Apresentador egípcio condenado a um ano de prisão por entrevistar homossexual

Mohamed al-Gheiti foi acusado de promover a homossexualidade e de desrespeito à religião. Pode ainda apelar da sentença.

Um apresentador da estação de televisão privada egípcia LTC TV foi condenado a um ano de prisão por ter entrevistado um homossexual em agosto de 2018.

Mohamed al-Gheiti, que até tinha expressado várias vezes a sua posição contra as relações entre pessoas do mesmo sexo, foi acusado de promover a homossexualidade e de desrespeito à religião.

Além de um ano de prisão, o apresentador foi também condenado a mais um ano de pena suspensa, assim como ao pagamento de uma multa de três mil libras egípcias (cerca de 130 euros), disse à AFP o advogado Samir Sabri, que lançou o processo contra Gheiti. O apresentador pode ainda apelar da sentença.

Em agosto de 2018, Gheiti entrevistou um homossexual (cujo rosto estava desfocado para esconder a sua identidade) que disse trabalhar na prostituição e falou abertamente da sua relação com outro homem.
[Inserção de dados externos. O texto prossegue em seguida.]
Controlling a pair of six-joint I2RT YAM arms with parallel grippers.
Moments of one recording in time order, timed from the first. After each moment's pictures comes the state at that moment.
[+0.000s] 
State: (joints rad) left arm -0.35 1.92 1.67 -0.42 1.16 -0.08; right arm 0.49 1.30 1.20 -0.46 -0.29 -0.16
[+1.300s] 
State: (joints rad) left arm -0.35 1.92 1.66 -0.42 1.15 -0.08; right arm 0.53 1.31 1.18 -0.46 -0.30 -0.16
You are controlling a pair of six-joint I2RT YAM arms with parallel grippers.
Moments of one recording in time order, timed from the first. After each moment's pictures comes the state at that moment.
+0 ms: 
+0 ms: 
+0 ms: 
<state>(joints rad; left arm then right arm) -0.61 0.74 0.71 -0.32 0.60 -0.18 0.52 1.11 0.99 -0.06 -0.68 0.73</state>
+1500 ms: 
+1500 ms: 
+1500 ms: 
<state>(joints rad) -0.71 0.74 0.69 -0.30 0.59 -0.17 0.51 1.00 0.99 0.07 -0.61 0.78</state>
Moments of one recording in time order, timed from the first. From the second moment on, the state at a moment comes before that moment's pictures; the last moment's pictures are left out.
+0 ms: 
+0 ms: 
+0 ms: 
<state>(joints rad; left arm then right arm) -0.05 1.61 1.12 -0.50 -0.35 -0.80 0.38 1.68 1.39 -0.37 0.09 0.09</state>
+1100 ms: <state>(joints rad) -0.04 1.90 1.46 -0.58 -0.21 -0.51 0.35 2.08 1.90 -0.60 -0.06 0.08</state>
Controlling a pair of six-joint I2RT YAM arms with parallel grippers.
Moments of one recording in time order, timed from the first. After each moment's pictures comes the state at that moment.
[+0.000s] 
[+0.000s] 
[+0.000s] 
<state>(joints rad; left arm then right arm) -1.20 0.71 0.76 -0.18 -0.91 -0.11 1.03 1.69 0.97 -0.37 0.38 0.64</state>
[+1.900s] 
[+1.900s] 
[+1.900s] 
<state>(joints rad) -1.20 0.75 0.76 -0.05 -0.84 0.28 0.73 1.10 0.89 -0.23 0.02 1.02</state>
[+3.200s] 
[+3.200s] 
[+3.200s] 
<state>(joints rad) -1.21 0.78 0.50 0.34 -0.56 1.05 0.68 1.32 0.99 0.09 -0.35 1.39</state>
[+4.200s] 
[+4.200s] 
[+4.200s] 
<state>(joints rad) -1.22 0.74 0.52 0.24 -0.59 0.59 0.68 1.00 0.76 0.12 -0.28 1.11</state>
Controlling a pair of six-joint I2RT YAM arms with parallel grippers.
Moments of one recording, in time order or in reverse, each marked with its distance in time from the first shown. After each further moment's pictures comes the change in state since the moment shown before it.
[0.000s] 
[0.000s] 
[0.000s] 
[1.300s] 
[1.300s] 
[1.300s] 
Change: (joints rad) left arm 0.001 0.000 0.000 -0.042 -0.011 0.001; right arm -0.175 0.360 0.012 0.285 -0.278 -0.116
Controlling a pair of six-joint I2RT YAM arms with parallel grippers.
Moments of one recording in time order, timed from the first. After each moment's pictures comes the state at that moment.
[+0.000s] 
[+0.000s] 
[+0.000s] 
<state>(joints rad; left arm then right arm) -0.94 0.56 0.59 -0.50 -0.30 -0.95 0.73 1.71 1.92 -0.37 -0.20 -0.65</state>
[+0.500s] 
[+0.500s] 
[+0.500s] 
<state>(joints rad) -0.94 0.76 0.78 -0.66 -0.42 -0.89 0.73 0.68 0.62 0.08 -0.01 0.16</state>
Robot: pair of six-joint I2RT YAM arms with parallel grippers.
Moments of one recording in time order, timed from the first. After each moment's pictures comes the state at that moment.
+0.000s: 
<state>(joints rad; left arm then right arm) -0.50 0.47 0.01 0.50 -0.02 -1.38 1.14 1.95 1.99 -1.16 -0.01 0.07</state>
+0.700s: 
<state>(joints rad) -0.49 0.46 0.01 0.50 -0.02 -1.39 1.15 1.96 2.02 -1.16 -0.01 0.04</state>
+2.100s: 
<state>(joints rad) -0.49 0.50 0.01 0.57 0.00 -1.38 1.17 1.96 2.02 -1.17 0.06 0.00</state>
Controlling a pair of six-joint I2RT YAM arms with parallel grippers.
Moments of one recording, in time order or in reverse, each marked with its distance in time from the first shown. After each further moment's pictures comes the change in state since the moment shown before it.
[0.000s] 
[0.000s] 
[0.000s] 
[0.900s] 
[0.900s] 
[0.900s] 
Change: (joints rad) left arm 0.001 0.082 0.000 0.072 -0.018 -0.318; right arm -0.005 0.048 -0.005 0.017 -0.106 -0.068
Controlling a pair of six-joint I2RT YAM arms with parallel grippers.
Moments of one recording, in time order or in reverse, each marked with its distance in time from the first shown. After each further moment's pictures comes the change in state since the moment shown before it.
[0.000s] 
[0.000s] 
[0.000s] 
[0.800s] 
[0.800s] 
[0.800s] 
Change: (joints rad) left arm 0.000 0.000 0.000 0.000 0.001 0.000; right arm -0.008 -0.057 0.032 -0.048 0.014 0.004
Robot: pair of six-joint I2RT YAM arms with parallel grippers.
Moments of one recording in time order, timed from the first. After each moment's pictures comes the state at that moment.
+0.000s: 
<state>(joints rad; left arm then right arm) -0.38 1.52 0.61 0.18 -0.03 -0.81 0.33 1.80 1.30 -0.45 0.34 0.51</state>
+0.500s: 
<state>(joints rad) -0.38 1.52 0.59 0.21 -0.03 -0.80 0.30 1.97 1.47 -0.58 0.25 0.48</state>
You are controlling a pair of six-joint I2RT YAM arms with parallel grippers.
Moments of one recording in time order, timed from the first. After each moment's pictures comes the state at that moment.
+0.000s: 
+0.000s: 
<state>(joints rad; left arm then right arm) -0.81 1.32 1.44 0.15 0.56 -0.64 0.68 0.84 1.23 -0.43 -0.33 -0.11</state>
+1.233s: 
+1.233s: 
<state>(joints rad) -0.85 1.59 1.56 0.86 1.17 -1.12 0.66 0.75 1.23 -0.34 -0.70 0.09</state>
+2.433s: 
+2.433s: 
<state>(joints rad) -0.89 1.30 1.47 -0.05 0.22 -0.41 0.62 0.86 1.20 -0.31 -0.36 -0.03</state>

Depois de a entrevista ir para o ar, o Conselho Supremo de Regulação dos Media, um organismo de Estado, suspendeu a estação de televisão durante duas semanas por "violações profissionais". Num comunicado emitido na altura, o conselho disse que a LTC TV não respeitou a proibição da "presença de homossexuais ou a promoção dos seus símbolos" na televisão.

A proibição da presença de homossexuais na televisão foi declarada após um concerto no Cairo em 2017, durante o qual era visível uma bandeira arco-íris, símbolo da comunidade LGBT (lésbicas, gays, bissexuais e transexuais). Na altura, as autoridades lançaram operações contra os homossexuais, o que gerou queixas dos grupos de defesa dos direitos humanos.

Apesar de a homossexualidade não ser tecnicamente proibida no Egito, um país muçulmano e muito conservador, as autoridades têm usado as acusações de "deboche" ou "prostituição" para condenar as relações do mesmo sexo.